__ACTION ITEM__.
Please give back, exactly as written, the lines from the line with "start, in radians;" to the line with "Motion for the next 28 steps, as" in the listing below, leaving out all pictures.

..........

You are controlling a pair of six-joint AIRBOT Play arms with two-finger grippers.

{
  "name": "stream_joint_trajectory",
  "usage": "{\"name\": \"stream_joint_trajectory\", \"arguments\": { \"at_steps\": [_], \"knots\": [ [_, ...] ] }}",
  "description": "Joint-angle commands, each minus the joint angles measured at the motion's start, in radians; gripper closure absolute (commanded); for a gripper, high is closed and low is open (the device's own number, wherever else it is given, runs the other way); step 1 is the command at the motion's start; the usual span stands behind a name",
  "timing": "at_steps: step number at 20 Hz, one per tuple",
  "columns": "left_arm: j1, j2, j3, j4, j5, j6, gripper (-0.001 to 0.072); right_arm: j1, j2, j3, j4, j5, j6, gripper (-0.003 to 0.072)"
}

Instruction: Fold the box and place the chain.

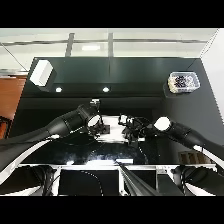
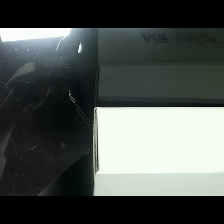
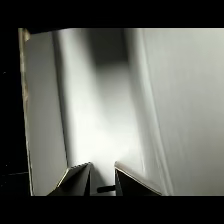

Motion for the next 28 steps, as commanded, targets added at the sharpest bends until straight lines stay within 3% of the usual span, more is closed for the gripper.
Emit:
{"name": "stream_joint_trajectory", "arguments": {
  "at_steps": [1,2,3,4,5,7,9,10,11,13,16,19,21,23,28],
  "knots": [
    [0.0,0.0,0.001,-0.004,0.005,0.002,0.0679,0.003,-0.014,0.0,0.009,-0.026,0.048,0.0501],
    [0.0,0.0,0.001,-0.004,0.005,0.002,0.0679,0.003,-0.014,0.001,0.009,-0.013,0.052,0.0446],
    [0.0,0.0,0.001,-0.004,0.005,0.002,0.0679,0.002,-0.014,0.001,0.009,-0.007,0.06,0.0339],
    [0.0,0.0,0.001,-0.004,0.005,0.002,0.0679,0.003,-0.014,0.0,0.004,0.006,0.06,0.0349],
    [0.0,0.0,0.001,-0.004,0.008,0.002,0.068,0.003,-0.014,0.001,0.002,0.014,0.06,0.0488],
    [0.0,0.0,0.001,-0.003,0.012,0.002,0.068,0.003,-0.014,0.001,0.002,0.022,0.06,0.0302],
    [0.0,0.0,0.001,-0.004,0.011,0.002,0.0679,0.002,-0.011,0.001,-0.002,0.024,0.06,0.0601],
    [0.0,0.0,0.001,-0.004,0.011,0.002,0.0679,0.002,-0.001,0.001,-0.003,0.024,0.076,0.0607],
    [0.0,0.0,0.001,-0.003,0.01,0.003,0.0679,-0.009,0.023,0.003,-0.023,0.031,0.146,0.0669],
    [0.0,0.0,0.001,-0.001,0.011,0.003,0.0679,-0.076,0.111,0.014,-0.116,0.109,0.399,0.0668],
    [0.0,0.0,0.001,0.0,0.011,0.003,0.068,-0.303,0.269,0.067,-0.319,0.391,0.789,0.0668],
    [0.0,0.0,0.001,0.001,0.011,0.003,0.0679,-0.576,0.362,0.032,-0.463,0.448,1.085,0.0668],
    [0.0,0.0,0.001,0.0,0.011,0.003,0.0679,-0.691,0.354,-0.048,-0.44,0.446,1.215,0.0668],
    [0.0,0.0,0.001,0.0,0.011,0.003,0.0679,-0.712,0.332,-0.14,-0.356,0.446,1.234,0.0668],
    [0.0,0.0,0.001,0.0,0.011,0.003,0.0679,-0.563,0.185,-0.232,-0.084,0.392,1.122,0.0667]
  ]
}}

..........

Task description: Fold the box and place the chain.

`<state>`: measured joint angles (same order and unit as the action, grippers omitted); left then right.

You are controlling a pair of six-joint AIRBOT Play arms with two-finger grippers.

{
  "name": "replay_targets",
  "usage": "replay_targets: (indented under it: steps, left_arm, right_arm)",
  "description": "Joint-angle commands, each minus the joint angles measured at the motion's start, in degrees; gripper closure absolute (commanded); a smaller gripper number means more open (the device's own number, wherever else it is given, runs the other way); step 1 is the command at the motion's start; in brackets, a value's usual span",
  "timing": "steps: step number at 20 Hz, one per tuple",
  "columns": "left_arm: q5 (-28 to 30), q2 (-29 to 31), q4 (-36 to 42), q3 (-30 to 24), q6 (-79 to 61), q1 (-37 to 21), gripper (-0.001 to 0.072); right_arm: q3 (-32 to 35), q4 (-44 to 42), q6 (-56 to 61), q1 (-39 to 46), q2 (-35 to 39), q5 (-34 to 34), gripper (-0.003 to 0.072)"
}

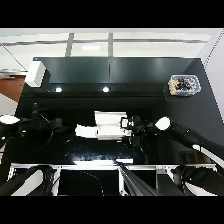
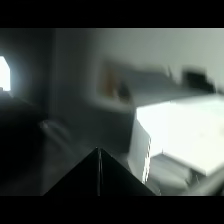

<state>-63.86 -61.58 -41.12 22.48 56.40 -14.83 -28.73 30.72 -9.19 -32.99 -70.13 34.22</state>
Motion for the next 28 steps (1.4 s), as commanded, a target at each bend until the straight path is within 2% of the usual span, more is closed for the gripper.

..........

__FINISHED TASK__.
  "description": "Joint-angle commands, each minus the joint angles measured at the motion's start, in radians; gripper closure absolute (commanded); for a gripper, high is closed and low is open (the device's own number, wherever else it is given, runs the other way); step 1 is the command at the motion's start; the usual span stands behind a name",
  "timing": "at_steps: step number at 20 Hz, one per tuple",
  "columns": "left_arm: j1, j2, j3, j4, j5, j6, gripper (-0.001 to 0.072); right_arm: j1, j2, j3, j4, j5, j6, gripper (-0.003 to 0.072)"
}

Instruction: Fold the box and place the chain.


Motion for the next 28 steps, as commanded, targets added at the sharpest bends until straight lines stay within 3% of the usual span, more is closed for the gripper.

That finishes the exercise, with nothing more to add.